Closed HedvigS closed 6 months ago
Thinking about this, it seems error prone to have to binarise both the ValuesTable and the ParameterTable, can we consolidate this into one function that works directly on the CLDF object?
e.g. newcldf <- binarise(cldf)
Then the make_theo_score function can take a cldfobject, check that it's binarised or not (and run binarise if needed). Should be much cleaner and easier to use.
I would like to create as few new object types as possible. In my experience, new object classes often make functions less accessible to new users.
I prefer the current set-up where there is one function for binarising the ValueTable and the ParameterTable.
If you'd like, I can adapt make_theo_score() to check if it's binarised and if not throw an error or binarise it
I've adjusted the function, it now takes also unbinarised tables and binarises them.
@SimonGreenhill is this change acceptable?

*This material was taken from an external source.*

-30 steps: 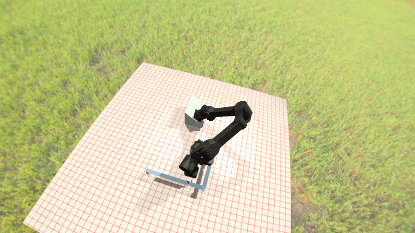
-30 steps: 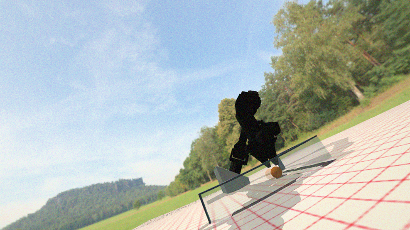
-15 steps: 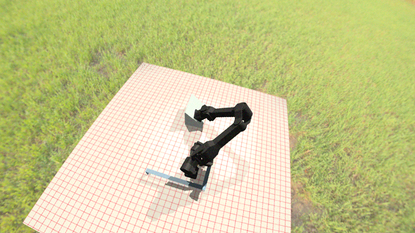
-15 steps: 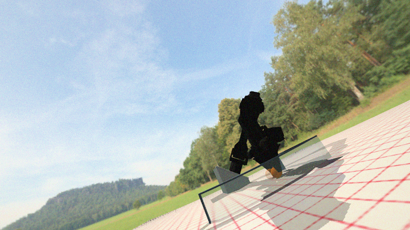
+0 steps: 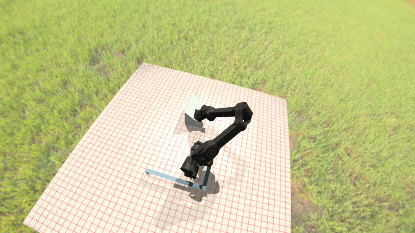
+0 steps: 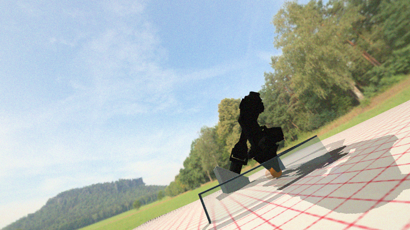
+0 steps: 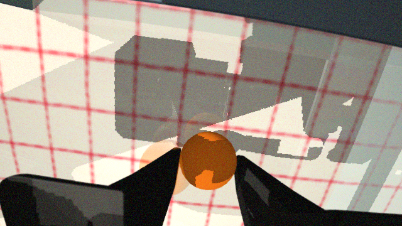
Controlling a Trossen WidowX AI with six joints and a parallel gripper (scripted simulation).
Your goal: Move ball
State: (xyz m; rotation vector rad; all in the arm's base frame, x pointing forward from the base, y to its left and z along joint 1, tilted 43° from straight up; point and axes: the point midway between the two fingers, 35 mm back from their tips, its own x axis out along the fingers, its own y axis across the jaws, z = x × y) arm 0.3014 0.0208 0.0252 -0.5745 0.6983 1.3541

1) in the grambank-analysed script workflow, we worked a lot with the binarised version of the ParameterTable, which contains crucial data for the word order theo score. When breaking it down into singular functions for the package, I missed this detail and have now remedied it
2) I've implemented an argument to make_theo_scores that defines a cut-off for data coverage that is defined for each set of features for the theo scores, instead of overall for the entire dataset. i.e. if for specifically the features that have to do with fusion there is 60% coverage and the cut-off is 75% that language is dropped.